In both presynaptic inhibition and presynaptic facilitation, the Ca2+ current is modulated. But in one case the Ca2+ channel is modulated directly (presynaptic inhibition) and in the other case (presynaptic facilitation), the Ca2+ channel is modulated indirectly.

Long-Term Potentiation (LTP). A very enduring form of synaptic plasticity is called long-term potentiation (LTP). It can have both homosynaptic and heterosynaptic components. An electric shock to afferent fibers produces an EPSP. If the pathway is repeatedly stimulated (e.g., every minute), the amplitude of EPSP is constant. A tetanus produces post-tetanic potentiation (PTP) that dies away after several minutes. What is left is a very enduring enhancement of the EPSP. There is excitement about LTP because it is the kind of mechanism necessary to store memory.

Figure 7.6



Figure 7.7



Figure 7.8


Figure 7.9

The NMDA-type receptor is critical for some forms of LTP, in particular LTP at the CA3-CA1 synapse in the hippocampus. The postsynaptic spines of CA1 neurons have two types of glutamate receptors; NMDA-type glutamate receptors and the non-NMDA-type glutamate receptors (Figures 7.8 and 7.9). Both receptors are permeable to Na+ and K+, but the NMDA-type has two additional features.

Even if glutamate binds to the channel and produces a conformational change, there is no efflux of K+ or influx of Na+ or Ca 2+ because it is "plugged up" by the Mg2+. Thus, a weak stimulus will not open this channel because it is blocked by Mg2+. A weak stimulus will produce an EPSP, but that EPSP will be mediated by the non-NMDA receptor.
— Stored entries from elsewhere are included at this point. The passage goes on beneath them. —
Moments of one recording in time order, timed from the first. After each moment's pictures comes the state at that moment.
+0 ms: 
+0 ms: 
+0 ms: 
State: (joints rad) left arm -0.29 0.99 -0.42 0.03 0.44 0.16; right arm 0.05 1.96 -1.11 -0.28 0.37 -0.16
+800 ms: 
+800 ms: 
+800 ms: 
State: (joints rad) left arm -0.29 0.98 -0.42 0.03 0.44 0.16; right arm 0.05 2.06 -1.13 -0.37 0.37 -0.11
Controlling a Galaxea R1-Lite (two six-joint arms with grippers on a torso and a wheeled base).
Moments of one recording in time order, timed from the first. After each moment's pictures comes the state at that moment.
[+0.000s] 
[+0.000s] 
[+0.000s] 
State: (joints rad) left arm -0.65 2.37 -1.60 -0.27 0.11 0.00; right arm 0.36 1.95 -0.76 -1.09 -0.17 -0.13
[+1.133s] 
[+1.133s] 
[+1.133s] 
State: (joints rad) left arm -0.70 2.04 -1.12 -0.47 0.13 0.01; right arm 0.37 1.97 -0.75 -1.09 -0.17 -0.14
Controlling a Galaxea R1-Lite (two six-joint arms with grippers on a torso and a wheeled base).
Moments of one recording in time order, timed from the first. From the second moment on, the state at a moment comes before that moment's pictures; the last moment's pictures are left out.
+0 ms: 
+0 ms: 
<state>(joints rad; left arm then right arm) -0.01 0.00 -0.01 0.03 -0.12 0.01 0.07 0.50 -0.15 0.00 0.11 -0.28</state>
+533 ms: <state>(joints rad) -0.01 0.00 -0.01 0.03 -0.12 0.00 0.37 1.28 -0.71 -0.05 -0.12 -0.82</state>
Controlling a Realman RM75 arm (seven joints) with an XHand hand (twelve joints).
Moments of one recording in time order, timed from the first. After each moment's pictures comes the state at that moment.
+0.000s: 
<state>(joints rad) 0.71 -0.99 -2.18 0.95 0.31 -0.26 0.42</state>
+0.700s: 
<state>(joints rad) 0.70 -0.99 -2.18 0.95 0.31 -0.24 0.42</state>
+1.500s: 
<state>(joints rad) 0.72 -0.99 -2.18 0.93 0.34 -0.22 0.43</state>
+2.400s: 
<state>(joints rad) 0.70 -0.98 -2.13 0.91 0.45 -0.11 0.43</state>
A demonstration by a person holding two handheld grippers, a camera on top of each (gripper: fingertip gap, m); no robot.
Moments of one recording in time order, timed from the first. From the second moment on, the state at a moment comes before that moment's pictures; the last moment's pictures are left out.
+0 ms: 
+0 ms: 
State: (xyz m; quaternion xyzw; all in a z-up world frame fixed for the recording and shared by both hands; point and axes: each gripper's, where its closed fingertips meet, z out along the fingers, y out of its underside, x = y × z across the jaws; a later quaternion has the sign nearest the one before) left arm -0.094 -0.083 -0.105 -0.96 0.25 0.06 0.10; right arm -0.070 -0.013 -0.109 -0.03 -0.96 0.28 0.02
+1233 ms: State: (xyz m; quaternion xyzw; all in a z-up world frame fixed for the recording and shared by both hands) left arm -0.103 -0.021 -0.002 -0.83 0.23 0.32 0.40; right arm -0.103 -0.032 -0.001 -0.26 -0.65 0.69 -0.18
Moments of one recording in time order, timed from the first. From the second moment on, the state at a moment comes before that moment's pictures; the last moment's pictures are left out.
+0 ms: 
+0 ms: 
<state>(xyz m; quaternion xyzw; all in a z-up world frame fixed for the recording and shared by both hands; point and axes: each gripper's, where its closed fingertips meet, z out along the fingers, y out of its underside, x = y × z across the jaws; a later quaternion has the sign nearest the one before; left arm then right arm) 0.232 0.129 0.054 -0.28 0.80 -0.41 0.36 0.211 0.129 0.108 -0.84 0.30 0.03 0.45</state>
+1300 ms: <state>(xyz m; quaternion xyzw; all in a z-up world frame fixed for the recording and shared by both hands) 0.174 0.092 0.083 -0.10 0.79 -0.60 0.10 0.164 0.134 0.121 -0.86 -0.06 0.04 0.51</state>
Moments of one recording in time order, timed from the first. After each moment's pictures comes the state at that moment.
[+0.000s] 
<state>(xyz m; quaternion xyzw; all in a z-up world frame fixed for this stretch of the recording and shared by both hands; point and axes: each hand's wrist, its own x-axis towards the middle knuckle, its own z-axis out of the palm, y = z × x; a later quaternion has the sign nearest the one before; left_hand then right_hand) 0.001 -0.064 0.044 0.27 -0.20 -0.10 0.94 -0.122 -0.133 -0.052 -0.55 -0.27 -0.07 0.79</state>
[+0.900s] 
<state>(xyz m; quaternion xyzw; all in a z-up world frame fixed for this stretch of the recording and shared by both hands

Now consider the consequences of a tetanus. Because of the tetanus, there will be spatial and temporal summation of the EPSPs produced by the multiple afferent synapses on the common postsynaptic cell. Consequently, the membrane potential of the postsynaptic neuron will become very depolarized. Since the inside of the cell becomes positive, the positively charged Mg2+ is "thrust" out of the channel (Figure 7.10). Ca2+ then enters the spine through the NMDA receptor. That Ca2+ activates various protein kinases, which then trigger long-term changes.

Figure 7.10

Summary

Figure 7.11

A given postsynaptic neuron receives synaptic input from a number of different sources. There are the traditional type of axosomatic and axodendritic synapses. These can be either excitatory or inhibitory. In addition, the synaptic responses can be mediated by both ionotropic and metabotropic receptors. The presynaptic cells can be modulated through presynaptic inhibition and presynaptic facilitation. Consider that any one postsynaptic cell makes and receives 10,000 connections with other cells and that this module can be recapitulated in each of the billions of cells in the nervous system. It is this enormous pattern of synaptic connections and the plasticity that occurs at each one of these synapses which makes the nervous system so extraordinary. 

It is very difficult to overestimate the importance of synaptic transmission. It is critical to the basic functioning of the nervous system and appears to be critical in learning and memory. Also, changes in synaptic transmission seem to be central to understanding a number of neurological disorders such as myasthenia gravis and Parkinson's disease. Synaptic transmission is central to understanding mental diseases such as schizophrenia, anxiety, and depression. A major theme of neuroscience is to identify the specific transmitter systems involved in these brain diseases and design appropriate interventions. Finally, most of the psychoactive drugs function by affecting some aspects of synaptic transmission.